Entitled “Toward an Equitable Climate Change Policy in the UK”, the research was conducted by Dr Gill Owen, a Senior Research Fellow at Warwick University.
It looked specifically at how to protect households at risk from or in fuel poverty as the wider drive toward a low or zero carbon economy gathers pace.
According to charity National Energy Action (NEA) there are currently more than 4.5 million UK households in fuel poverty, where they spend 10% or more of their income to maintain adequate home heating. NEA have also estimated that a 1% rise in energy prices can force more than 40,000 additional homes into fuel poverty.
Dr Owen said: “Climate change clearly poses a major environmental challenge. But what is equally clear is that without a well thought out approach, policies to combat climate change could drive up energy bills and consign even more households to fuel poverty. Any climate change policy must take into account equity concerns and make the very real benefits as socially inclusive as possible.”
“The good news is that if we get it right we have an ideal opportunity to better deliver social justice. Providing vulnerable households with low or zero carbon energy solutions can not only free them from fuel poverty by improving their living standards but at the same time it can cut greenhouse gas emissions.”
Main recommendations from the study include:
- Any plans to use the Climate Change Bill, currently progressing through Parliament, to develop or introduce new trading schemes must include a full assessment of how the costs to low income households could be minimized and the benefits maximized.
- Personal carbon allowances should not be seriously considered as a policy option until the homes occupied by most low income and vulnerable households have been “fuel poverty proofed”.
- Making the homes of all for low income households as energy efficient as possible as quickly as possible is the first priority. To ensure that the benefits do not just go the better off, enabling low income and vulnerable households to gain access to renewable technologies should be a key component of any new policies. For such households, grants would need to cover a very substantial proportion – and possibly 100% - of the costs
- The most equitable way to fund energy efficiency and renewable energy for low income and vulnerable households is through taxation, as better off households contribute more and low income households less than if measures are funded through charges on gas and electricity bills.

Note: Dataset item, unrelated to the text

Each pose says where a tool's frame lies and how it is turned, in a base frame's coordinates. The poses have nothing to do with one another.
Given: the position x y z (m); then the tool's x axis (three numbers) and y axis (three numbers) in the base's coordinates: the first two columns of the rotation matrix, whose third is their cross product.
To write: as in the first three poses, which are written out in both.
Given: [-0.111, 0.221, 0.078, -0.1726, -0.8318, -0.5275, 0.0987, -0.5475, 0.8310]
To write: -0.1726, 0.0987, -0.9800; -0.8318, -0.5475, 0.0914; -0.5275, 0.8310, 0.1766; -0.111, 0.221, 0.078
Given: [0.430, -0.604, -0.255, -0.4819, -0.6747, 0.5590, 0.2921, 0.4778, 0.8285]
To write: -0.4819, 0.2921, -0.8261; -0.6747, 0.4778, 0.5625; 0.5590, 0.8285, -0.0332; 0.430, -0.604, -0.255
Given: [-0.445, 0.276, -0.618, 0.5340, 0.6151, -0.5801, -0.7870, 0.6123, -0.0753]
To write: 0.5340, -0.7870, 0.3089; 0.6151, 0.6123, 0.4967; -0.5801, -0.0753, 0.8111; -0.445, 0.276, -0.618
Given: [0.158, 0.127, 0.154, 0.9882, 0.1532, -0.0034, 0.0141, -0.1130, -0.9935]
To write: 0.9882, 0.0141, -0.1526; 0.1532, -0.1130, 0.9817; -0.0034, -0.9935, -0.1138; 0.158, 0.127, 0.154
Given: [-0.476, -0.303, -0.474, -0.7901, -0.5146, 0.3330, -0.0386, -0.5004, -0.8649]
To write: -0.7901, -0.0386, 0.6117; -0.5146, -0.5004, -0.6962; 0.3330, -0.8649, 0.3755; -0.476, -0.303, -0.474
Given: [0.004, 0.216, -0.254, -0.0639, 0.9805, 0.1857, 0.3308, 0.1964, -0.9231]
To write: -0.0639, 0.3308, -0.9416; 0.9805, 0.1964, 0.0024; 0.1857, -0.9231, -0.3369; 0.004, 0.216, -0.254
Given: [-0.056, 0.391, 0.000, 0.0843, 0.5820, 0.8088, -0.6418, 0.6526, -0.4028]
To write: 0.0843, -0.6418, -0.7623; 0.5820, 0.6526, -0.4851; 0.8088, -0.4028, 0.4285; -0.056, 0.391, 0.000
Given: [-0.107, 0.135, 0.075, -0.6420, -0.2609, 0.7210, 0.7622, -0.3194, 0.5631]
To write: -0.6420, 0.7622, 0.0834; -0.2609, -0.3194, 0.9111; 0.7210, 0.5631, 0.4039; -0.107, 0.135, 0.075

The Government could alleviate the impact of the Emissions Trading scheme on the bills of low income consumers by using some of the revenue it will receive, from auctioning carbon permits under the scheme, to boost the funds for energy saving.

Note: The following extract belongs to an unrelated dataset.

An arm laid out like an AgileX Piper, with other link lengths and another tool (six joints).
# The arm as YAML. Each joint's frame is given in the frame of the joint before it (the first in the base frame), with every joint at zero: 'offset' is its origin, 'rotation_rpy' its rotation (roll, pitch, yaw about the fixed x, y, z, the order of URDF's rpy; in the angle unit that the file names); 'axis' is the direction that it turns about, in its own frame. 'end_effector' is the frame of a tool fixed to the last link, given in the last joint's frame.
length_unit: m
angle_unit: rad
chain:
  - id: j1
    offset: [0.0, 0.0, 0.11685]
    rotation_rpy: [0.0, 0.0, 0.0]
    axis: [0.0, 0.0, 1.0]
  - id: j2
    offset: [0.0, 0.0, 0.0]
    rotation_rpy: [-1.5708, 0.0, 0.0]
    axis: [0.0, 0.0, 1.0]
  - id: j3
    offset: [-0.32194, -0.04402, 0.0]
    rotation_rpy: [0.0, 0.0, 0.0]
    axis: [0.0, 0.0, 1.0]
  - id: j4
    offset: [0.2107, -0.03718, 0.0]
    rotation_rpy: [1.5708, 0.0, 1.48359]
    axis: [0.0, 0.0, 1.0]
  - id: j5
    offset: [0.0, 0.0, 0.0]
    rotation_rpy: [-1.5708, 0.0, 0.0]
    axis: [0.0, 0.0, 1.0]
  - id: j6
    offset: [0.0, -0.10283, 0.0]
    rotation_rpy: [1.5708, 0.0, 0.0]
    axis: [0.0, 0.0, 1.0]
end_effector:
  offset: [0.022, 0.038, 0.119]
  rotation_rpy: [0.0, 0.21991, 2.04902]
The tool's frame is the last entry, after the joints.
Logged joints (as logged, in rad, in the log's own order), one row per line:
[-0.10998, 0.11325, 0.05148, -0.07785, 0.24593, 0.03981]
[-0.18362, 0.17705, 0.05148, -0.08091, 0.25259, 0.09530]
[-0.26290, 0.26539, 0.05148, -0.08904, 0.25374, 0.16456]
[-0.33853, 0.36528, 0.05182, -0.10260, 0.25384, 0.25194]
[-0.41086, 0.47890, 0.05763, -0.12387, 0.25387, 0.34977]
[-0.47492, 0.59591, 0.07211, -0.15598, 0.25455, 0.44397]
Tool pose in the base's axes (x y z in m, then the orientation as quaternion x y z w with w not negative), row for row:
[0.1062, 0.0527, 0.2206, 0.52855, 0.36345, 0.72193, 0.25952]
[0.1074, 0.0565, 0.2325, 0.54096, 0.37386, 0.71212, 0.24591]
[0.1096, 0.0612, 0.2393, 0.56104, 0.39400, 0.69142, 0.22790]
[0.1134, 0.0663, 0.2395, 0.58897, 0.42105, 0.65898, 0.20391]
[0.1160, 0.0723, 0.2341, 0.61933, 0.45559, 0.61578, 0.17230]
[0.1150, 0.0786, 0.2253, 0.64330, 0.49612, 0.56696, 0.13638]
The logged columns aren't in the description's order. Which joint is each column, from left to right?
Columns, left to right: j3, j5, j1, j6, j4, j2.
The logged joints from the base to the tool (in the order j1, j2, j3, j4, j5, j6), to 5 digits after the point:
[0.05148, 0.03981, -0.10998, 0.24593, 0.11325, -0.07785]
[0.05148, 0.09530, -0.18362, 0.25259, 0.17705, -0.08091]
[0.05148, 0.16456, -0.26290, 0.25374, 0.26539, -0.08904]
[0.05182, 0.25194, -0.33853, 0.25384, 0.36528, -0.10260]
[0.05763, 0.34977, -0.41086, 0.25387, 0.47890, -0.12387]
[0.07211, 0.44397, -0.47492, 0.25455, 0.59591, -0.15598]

John Clough MBE, Eaga Chief Executive, said: “The Government recently increased the Climate Change Bill targets for reducing the UK’s greenhouse emissions by 80% from 60% by 2050. Importantly, this positions the UK at the forefront of global environmental efforts - but we must ensure these targets are reached in harmony with the delivery of social justice. This is why we are delighted to have commissioned this hugely important piece of work from someone as recognised and distinguished in the field as Dr Owen”.

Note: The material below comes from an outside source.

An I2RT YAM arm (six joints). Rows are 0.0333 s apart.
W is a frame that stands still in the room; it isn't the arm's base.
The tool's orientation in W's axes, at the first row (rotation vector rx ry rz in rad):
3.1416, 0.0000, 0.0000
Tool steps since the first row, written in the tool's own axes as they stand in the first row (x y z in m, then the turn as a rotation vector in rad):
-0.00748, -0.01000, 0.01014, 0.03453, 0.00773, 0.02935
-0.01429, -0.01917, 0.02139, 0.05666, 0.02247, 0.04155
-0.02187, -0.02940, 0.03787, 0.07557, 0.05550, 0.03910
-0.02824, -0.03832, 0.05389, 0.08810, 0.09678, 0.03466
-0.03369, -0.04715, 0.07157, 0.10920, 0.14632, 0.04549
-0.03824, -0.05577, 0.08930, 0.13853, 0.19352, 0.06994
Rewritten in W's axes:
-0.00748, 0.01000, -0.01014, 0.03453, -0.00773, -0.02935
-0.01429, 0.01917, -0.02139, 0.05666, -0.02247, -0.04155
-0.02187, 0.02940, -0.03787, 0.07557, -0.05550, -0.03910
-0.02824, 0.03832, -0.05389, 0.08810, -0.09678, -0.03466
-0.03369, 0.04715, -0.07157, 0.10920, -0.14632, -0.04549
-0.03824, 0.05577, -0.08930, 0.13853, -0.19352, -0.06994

A FTSE-250 company, Eaga visits more than 3,000 homes each day delivering improvements such as energy efficient heating, renewables, insulation and advice services. It has more than 4,500 staff based around the UK and from operations in Ireland, Canada and India.
A full copy of Towards an Equitable Climate Change Policy for the UK can be downloaded from www.Eaga.com .
Notes to Editors
- Dr Gill Owen is a Senior Research Fellow at the Centre for Management Under Regulation (CMUR) at Warwick University Business School, Chair of the Public Utilities Access Forum, a Non Executive Director of Ofwat and a member of the Government’s Fuel Poverty Advisory Group.
- Eaga plc is a green support services and outsourcing company. It is also the UK’s largest residential energy efficiency provider.
- Eaga was established in Newcastle in 1990 and operates across the UK and in the Republic of Ireland, India and Canada. It employs over 4,500 people.
- Eaga works in partnership with central and local Government, all six major energy suppliers, local authorities, social housing providers and is increasing its share of the able-to-pay private market.
- Since its inception, Eaga has made a positive difference to over 5 million disadvantaged households across the UK, by installing energy efficiency insulation and central heating.
- Eaga holds the contract to deliver the £1.5 billion Warm Front programme in England, the cornerstone of government's target to eliminate fuel poverty.
- Eaga was recently appointed by the BBC to deliver the Switchover Help Scheme to ensure eligible households can receive help making the switch from analogue to digital.
- Eaga is committed to co-ownership and is one of only a handful of UK organisations where every employee with over a year’s service is entitled to a share in the success of the business.
- Since 2000, Eaga has invested over £3 million in the independent Eaga Partnership Charitable Trust which funds research into solutions to fuel poverty.